#### WHAT IS BEING ASKED:
Write out the data exactly, please, and omit the pictures.

#### DATA PROVIDED:

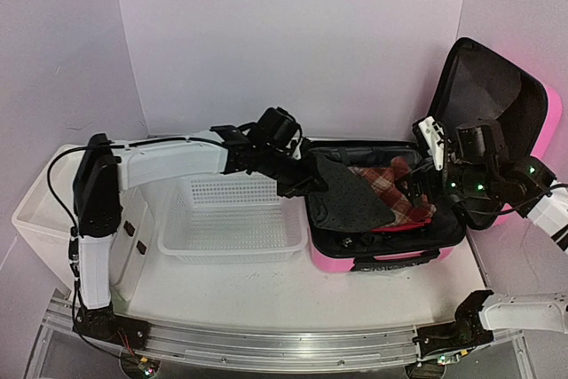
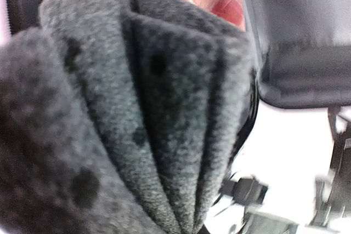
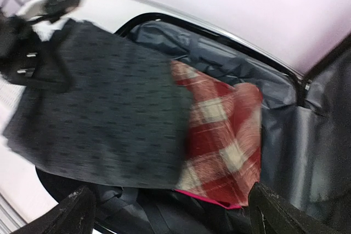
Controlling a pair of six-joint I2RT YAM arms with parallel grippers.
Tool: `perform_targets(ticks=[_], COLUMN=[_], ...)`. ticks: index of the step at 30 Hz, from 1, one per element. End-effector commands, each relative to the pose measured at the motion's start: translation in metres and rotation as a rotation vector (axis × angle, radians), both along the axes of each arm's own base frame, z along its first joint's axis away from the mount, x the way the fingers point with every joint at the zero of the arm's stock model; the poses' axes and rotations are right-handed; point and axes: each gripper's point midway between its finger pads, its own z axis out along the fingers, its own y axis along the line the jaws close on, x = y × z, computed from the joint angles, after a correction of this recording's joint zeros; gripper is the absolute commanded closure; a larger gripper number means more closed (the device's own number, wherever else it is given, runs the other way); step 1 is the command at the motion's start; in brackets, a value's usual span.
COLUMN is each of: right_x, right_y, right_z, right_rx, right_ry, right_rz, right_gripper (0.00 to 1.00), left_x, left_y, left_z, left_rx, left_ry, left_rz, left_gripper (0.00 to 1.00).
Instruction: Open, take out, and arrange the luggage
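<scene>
The pink luggage point(image 1: 382, 264) lies open at the right, its lid point(image 1: 484, 86) standing up behind. Inside lie a grey dotted cloth point(image 1: 351, 197) and a red plaid cloth point(image 1: 395, 188). My left gripper point(image 1: 306, 185) reaches across and is shut on the grey cloth's left edge. In the left wrist view the bunched grey cloth point(image 2: 137, 108) fills the frame and hides the jaws. My right gripper point(image 3: 175, 215) hangs open over the case's right half, nothing between its fingers, with the grey cloth point(image 3: 104, 119) and plaid cloth point(image 3: 225, 135) below it.
A white mesh basket point(image 1: 235, 219) stands just left of the luggage, under my left arm. A white drawer unit point(image 1: 44, 219) sits at the far left. Pale walls close in the back and sides.
</scene>
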Motion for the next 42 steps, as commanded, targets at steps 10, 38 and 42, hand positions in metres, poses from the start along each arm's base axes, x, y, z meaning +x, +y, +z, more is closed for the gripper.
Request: perform_targets(ticks=[10,38,42], right_x=[-0.011,-0.016,-0.015], right_y=[-0.008,-0.003,-0.003], right_z=[0.032,0.026,0.018], right_rx=[0.108,0.103,0.079], right_ry=[0.039,0.091,0.113], right_rz=[-0.084,-0.062,-0.059], right_gripper=[0.02,0.02,0.02], left_x=[-0.004,0.022,0.020], left_y=[0.173,0.247,0.256], left_z=[-0.001,-0.124,-0.128], left_rx=[0.197,0.544,0.584], left_ry=[-0.177,-0.042,-0.038], left_rz=[-0.121,-0.121,-0.107], left_gripper=[1.00,1.00,0.99])
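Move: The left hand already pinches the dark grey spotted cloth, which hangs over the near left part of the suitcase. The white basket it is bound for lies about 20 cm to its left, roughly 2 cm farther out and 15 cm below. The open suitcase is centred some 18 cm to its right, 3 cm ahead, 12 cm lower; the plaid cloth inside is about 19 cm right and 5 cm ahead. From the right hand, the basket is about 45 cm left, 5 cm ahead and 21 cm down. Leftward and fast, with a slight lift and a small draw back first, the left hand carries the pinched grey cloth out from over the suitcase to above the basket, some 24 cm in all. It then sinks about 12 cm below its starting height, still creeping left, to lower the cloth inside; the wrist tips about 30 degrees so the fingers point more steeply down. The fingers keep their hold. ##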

#### EXERCISE OUTPUT:
Controlling a pair of six-joint I2RT YAM arms with parallel grippers.
Tool: `perform_targets(ticks=[_], COLUMN=[_], ...)`. ticks: index of the step at 30 Hz, from 1, one per element. End-effector commands, each relative to the pose measured at the motion's start: translation in metres and rotation as a rotation vector (axis × angle, radians), both along the axes of each arm's own base frame, z along its first joint's axis away from the mount, x the way the fingers point with every joint at the zero of the arm's stock model; the poses' axes and rotations are right-handed; point and axes: each gripper's point midway between its finger pads, its own z axis out along the fingers, its own y axis along the line the jaws close on, x = y × z, computed from the joint angles, after a correction of this recording's joint zeros; gripper is the absolute commanded closure; a larger gripper number means more closed (the device's own number, wherever else it is given, runs the other way); step 1 is the command at the motion's start; in brackets, a value's usual span.
COLUMN is each of: right_x, right_y, right_z, right_rx, right_ry, right_rz, right_gripper (0.00 to 1.00), left_x, left_y, left_z, left_rx, left_ry, left_rz, left_gripper (0.00 to 1.00).
Instruction: Open, take out, and arrange the luggage
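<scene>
The pink luggage point(image 1: 382, 264) lies open at the right, its lid point(image 1: 484, 86) standing up behind. Inside lie a grey dotted cloth point(image 1: 351, 197) and a red plaid cloth point(image 1: 395, 188). My left gripper point(image 1: 306, 185) reaches across and is shut on the grey cloth's left edge. In the left wrist view the bunched grey cloth point(image 2: 137, 108) fills the frame and hides the jaws. My right gripper point(image 3: 175, 215) hangs open over the case's right half, nothing between its fingers, with the grey cloth point(image 3: 104, 119) and plaid cloth point(image 3: 225, 135) below it.
A white mesh basket point(image 1: 235, 219) stands just left of the luggage, under my left arm. A white drawer unit point(image 1: 44, 219) sits at the far left. Pale walls close in the back and sides.
</scene>
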Motion for the next 42 steps, as commanded, targets at steps 10, 38 and 42, hand positions in metres, poses from the start along each arm's base axes, x, y, z meaning +x, +y, +z, more is closed for the gripper.
Request: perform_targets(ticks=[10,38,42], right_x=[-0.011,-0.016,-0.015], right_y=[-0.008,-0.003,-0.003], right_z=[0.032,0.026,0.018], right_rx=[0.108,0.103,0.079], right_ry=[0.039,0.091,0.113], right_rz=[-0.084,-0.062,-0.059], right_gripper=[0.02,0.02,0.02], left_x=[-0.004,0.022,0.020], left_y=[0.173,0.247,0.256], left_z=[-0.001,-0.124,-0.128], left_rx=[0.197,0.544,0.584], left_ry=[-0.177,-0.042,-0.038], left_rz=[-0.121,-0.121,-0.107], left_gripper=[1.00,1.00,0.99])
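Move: The left hand already pinches the dark grey spotted cloth, which hangs over the near left part of the suitcase. The white basket it is bound for lies about 20 cm to its left, roughly 2 cm farther out and 15 cm below. The open suitcase is centred some 18 cm to its right, 3 cm ahead, 12 cm lower; the plaid cloth inside is about 19 cm right and 5 cm ahead. From the right hand, the basket is about 45 cm left, 5 cm ahead and 21 cm down. Leftward and fast, with a slight lift and a small draw back first, the left hand carries the pinched grey cloth out from over the suitcase to above the basket, some 24 cm in all. It then sinks about 12 cm below its starting height, still creeping left, to lower the cloth inside; the wrist tips about 30 degrees so the fingers point more steeply down. The fingers keep their hold. ##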

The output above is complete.